-- GIVEN MATERIAL follows --

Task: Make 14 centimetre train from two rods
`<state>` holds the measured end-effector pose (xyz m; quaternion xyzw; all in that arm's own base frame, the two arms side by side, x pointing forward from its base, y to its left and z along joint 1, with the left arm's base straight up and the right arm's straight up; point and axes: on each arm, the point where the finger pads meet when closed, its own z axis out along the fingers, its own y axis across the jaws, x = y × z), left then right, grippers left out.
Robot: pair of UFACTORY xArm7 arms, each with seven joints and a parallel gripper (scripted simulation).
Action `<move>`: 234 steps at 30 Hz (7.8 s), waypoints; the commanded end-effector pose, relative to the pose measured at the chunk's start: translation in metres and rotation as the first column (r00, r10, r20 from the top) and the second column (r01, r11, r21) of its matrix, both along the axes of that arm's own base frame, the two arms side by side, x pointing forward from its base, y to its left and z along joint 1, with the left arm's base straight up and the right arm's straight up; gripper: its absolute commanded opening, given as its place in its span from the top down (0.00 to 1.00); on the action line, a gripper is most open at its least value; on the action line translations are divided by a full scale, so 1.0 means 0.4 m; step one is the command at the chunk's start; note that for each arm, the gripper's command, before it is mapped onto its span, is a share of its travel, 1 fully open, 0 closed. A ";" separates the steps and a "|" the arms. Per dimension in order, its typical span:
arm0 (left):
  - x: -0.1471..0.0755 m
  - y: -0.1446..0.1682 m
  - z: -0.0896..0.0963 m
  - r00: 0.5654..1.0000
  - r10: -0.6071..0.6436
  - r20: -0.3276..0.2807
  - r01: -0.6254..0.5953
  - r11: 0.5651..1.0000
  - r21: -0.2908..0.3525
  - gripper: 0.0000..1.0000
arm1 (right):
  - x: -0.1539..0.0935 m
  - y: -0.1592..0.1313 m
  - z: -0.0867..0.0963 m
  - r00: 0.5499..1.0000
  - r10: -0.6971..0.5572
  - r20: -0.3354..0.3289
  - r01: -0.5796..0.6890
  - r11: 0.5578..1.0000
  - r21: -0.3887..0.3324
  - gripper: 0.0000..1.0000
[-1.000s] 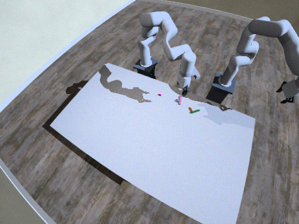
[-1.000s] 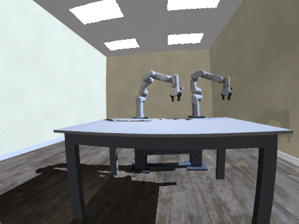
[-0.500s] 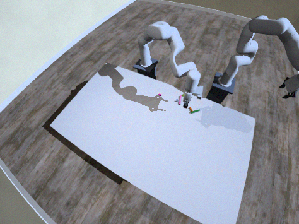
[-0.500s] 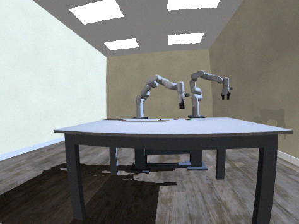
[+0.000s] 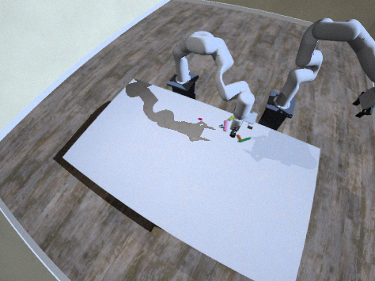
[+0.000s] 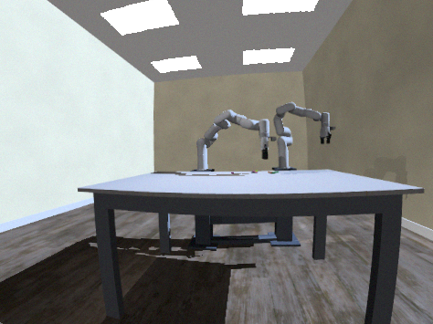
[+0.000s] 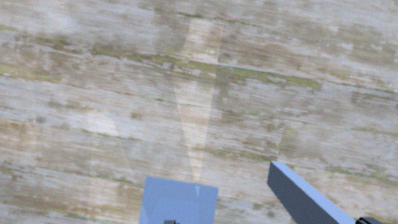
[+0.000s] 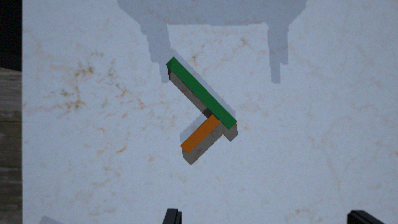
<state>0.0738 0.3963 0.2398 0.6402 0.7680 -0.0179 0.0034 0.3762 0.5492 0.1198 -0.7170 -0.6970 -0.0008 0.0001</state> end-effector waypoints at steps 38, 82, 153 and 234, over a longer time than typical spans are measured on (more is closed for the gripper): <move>-0.197 0.009 0.025 0.986 -0.168 0.018 0.168 0.985 0.032 0.00 | 0.000 -0.003 0.021 1.000 0.031 0.003 -0.031 1.000 0.004 0.00; -0.197 0.009 0.025 0.986 -0.168 0.018 0.168 0.985 0.032 0.00 | -0.103 -0.191 0.257 0.708 0.707 0.005 -0.707 0.708 -0.001 0.00; -0.197 0.009 0.025 0.986 -0.168 0.018 0.168 0.985 0.032 0.00 | -0.103 -0.191 0.257 0.708 0.707 0.005 -0.707 0.708 -0.001 0.00; -0.197 0.009 0.025 0.986 -0.168 0.018 0.168 0.985 0.032 0.00 | 0.003 0.003 0.008 1.000 0.000 0.003 0.000 1.000 0.004 0.00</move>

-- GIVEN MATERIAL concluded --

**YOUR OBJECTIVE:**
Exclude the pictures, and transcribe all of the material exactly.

**SOLUTION BELOW:**
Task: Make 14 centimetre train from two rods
`<state>` holds the measured end-effector pose (xyz m; quaternion xyzw; all in that arm's own base frame, the two arms side by side, x pointing forward from its base, y to its left and z along joint 1, with the left arm's base straight up and the right arm's straight up; point and axes: on each arm, the point where the finger pads meet when closed, its own z axis out along the fingers, its own y axis across the jaws, x = y × z), left then right, grippers left out.
Robot: pair of UFACTORY xArm7 arms, each with seven joints and a parallel gripper (scripted simulation).
Action `<move>`: 234 steps at 30 Hz (7.8 s), waypoints; the commanded end-effector pose, relative to the pose measured at the chunk's start: translation in metres and rotation as the first column (r00, r10, r20 from the top) and the second column (r01, r11, r21) of its matrix, both along the axes of that arm's own base frame, the two arms side by side, x pointing forward from its base, y to its left and z along joint 1, with the left arm's base straight up and the right arm's straight up; gripper: its absolute commanded opening, given as its place in its span from the top down (0.00 to 1.00); on the action line, a gripper is most open at its least value; on the action line translations are divided by a full scale, so 1.0 means 0.4 m; step one is the command at the chunk's start; note that for each arm, the gripper's command, before it is mapped onto its span, is a share of its travel, 1 fully open, 0 closed. A ";" separates the steps and a "|" the arms. Per dimension in order, its typical span:
arm0 (left):
  - x: -0.1471..0.0755 m
  - y: -0.1446..0.1682 m
  - z: -0.0896..0.0963 m
  - r00: 0.5654..1.0000
  - r10: -0.6071..0.6436
  - r20: -0.3276..0.2807
  - r01: -0.6254..0.5953
  - r11: 0.5651..1.0000
  - r21: -0.2908..0.3525
  - gripper: 0.0000..1.0000
arm1 (right):
  - x: -0.1539..0.0935 m
  - y: -0.1592..0.1313 m
  - z: -0.0867..0.0963 m
  - r00: 0.5499..1.0000
  - r10: -0.6971..0.5572
  - r20: -0.3354..0.3289
  - r01: -0.5796..0.6890
  - r11: 0.5578..1.0000
  - r21: -0.3887..0.3324
  - gripper: 0.0000..1.0000
[-1.000s] 
[-1.000s] 
[-0.500s] 
[-0.500s] 
[+0.000s] 
[+0.000s] 
[+0.000s] 
[+0.000s] 
<state>0.0738 0.3963 0.2398 0.6402 0.7680 -0.0179 0.0034 0.3762 0.5492 0.1198 -0.7170 -0.6970 -0.0008 0.0001</state> end-effector waypoints at steps 38, 82, 153 and 234, over a longer time than typical spans are measured on (more is closed for the gripper): <move>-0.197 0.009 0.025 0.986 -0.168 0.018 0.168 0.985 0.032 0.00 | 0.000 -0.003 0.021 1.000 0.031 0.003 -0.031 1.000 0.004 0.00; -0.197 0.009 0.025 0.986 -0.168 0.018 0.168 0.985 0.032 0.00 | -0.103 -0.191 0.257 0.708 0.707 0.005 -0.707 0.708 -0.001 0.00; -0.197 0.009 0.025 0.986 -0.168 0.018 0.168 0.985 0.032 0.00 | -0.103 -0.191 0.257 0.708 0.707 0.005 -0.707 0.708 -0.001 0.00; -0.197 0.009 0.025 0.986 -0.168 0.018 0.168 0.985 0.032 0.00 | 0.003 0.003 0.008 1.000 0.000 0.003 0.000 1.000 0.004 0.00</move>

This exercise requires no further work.